**WHAT YOU ARE ASKED TO DO**: All records that follow are to be restated exactly.

**RECORDED DATA**:

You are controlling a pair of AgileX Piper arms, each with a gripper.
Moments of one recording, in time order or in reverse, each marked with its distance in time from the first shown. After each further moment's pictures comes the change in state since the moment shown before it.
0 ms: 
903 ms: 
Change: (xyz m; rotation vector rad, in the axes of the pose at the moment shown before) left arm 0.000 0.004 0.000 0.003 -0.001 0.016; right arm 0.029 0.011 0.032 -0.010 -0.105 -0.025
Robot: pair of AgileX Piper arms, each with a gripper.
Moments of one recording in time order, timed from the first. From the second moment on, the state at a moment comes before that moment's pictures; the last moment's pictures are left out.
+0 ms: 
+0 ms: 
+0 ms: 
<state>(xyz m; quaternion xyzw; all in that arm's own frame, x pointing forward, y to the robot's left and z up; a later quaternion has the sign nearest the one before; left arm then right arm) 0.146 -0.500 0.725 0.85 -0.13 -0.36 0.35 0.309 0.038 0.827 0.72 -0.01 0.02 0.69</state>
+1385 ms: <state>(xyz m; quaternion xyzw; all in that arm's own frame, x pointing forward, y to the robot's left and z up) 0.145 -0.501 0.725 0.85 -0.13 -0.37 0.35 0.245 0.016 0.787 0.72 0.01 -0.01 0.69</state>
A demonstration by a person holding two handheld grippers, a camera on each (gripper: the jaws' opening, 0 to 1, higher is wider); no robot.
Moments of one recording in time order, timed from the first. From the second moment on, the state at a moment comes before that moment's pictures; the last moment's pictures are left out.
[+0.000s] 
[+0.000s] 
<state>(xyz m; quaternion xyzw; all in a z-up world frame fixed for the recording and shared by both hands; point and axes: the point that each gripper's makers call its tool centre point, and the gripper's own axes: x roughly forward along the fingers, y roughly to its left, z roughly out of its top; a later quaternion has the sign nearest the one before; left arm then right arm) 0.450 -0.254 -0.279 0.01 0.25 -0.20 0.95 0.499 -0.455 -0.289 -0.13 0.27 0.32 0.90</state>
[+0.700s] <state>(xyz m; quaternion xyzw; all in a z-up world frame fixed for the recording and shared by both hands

**EXPECTED ANSWER**:
You are controlling a pair of AgileX Piper arms, each with a gripper.
Moments of one recording, in time order or in reverse, each marked with its distance in time from the first shown. After each further moment's pictures comes the change in state since the moment shown before it.
0 ms: 
903 ms: 
Change: (xyz m; rotation vector rad, in the axes of the pose at the moment shown before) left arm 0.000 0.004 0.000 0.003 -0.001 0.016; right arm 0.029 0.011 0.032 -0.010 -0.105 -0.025
Robot: pair of AgileX Piper arms, each with a gripper.
Moments of one recording in time order, timed from the first. From the second moment on, the state at a moment comes before that moment's pictures; the last moment's pictures are left out.
+0 ms: 
+0 ms: 
+0 ms: 
<state>(xyz m; quaternion xyzw; all in that arm's own frame, x pointing forward, y to the robot's left and z up; a later quaternion has the sign nearest the one before; left arm then right arm) 0.146 -0.500 0.725 0.85 -0.13 -0.36 0.35 0.309 0.038 0.827 0.72 -0.01 0.02 0.69</state>
+1385 ms: <state>(xyz m; quaternion xyzw; all in that arm's own frame, x pointing forward, y to the robot's left and z up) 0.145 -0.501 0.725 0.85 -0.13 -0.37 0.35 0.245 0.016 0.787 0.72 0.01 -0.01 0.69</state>
A demonstration by a person holding two handheld grippers, a camera on each (gripper: the jaws' opening, 0 to 1, higher is wider); no robot.
Moments of one recording in time order, timed from the first. From the second moment on, the state at a moment comes before that moment's pictures; the last moment's pictures are left out.
[+0.000s] 
[+0.000s] 
<state>(xyz m; quaternion xyzw; all in a z-up world frame fixed for the recording and shared by both hands; point and axes: the point that each gripper's makers call its tool centre point, and the gripper's own axes: x roughly forward along the fingers, y roughly to its left, z roughly out of its top; a later quaternion has the sign nearest the one before; left arm then right arm) 0.450 -0.254 -0.279 0.01 0.25 -0.20 0.95 0.499 -0.455 -0.289 -0.13 0.27 0.32 0.90</state>
[+0.700s] <state>(xyz m; quaternion xyzw; all in a z-up world frame fixed for the recording and shared by both hands

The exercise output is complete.